As kids mill around town in shock, new problems are revealed - they have no phone service, no t.v. signals, no Internet. No way to communicate to the outside world. Even if "outside" still exists, the kids can't leave: there are cars all over the place, but no one knows how to drive. And Perdido Beach is getting more dangerous by the second. With no one to stop them, kids are looting the stores, school bullies are taking charge, fires are breaking out, and children are screaming for their mothers. Sam doesn't want to be in charge of this mess, but he knows someone has to do something. Besides, he has a sinking suspicion that he may have caused the disaster in the first place.

Sam's been keeping a secret, something so weird, so crazy that he hasn't dared tell anyone. He doesn't know how it happens, but somehow, Sam can generate balls of light with his hands. Dangerous light. Light that burns people. As he watches a sinister crowd of kids descend on Perdido Beach from the exclusive Coates Academy, Sam discovers he's not the only one with powers. In this strange new world, everything seems to be mutating - people, animals, even the weather and tides. With a menacing new bully in town, it's up to Sam to protect his people. As reluctant as he is to reveal his powers, they may be the only thing that can keep him and his friends alive in the crazy new world they've labeled the FAYZ (Fallout Alley Youth Zone).

It's a whole new world, one in which regular rules no longer apply. Bullies patrol the streets with metal baseball bats, kids who step out of line get beaten, freshmen become surgeons, snakes fly, and ordinary children turn into superheroes, villains, saints and monsters. Civil War is no longer a boring history lesson - it's a way of life. It's just the way it is, now, in a place called the FAYZ.

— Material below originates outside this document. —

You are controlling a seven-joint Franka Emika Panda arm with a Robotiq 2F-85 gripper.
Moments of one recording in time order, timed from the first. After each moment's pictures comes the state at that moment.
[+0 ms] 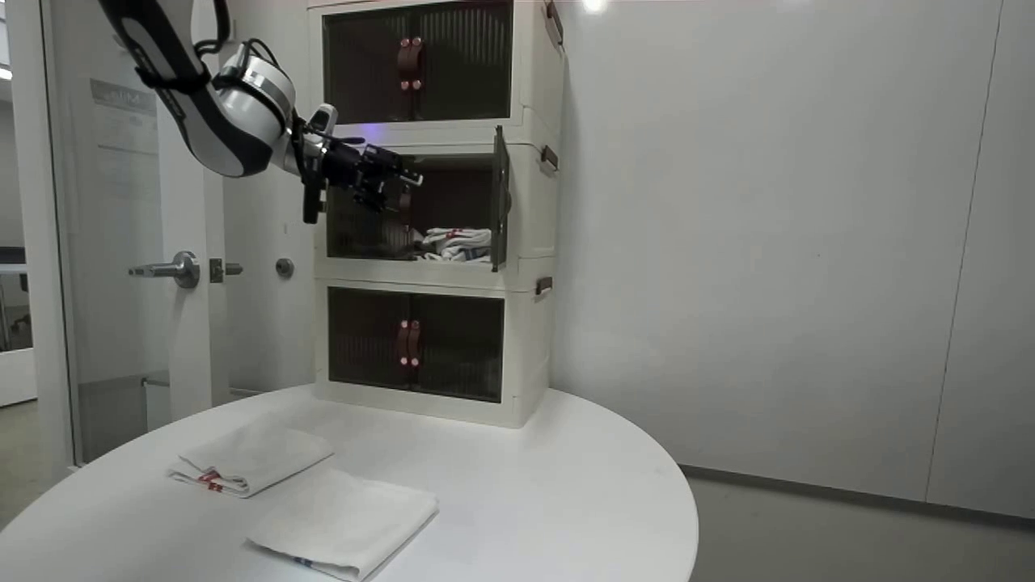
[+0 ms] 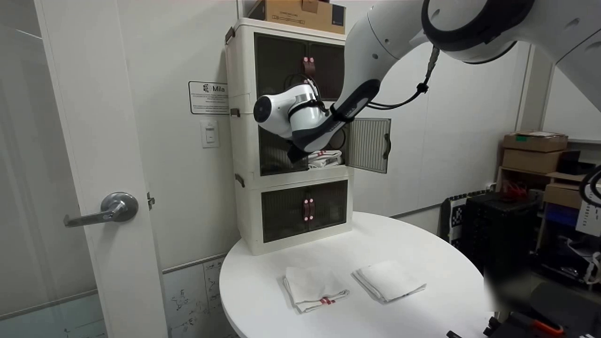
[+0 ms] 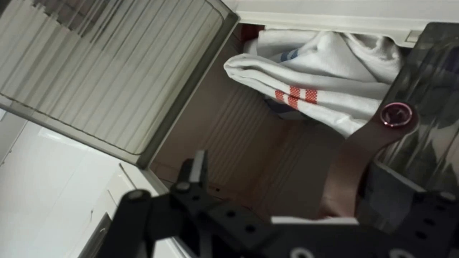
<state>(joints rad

So, it took all of one sentence for this story to grab me. Actually, enslave me. If I didn't have to eat, sleep, bathe or take care of my family, I probably would have devoured this whole series in one sitting. Gone is such a tense, action-packed, furiously-paced thrill ride that I actually had to force myself to breathe. Talk about an adrenaline rush. Whew! I'm sure there are flaws in the book, but my heart's still racing too fast for me to think of anything major. All I know is that Gone kept me thoroughly entertained and has me completely addicted - I've got the next two books in the series sitting on my shelf. I think I feel a bad cold coming on ... I should probably stay home from church ... you know, lay in bed and read a book to soothe my poor, aching body ... *cough* *sniff* *cough*

You can find out more about Michael Grant and this superb series by visiting .

(Readalikes: Life As We Knew It series by Susan Beth Pfeffer)

Grade: B+

If this were a movie, it would be rated: PG for mild language and sexual innuendo; violence; and scenes of danger/peril

To the FTC, with love: I received this book from the very generous folks at HarperTeen. Thanks!


  1. Wow! Susan, you really know how to pique a reader's interest. :-) I will be on the lookout for this book.

  2. I've heard much about this, but haven't picked it up yet. Now, I will definitely put it on my list. Sounds like what I thought of The Knife of Never Letting Go.

  3. This actually sounds a lot like this fairly old book, "The Girl Who Owned a City". I liked that as well as "Life As We Knew It", which was an okay book, so I can see how I might enjoy "Gone" when in the right mood. I don't usually like reading books that seem so similar to others I've read, but I suspect (given that "The Girl Who Owned a City" was written in 1975) that this will be a fairly fresh take. And the title of this review is probably the greatest x meets y description of a book I've read in a long time.

  4. I SO need to read this.

    BTW, I was just admiring your dsytopian guide tab.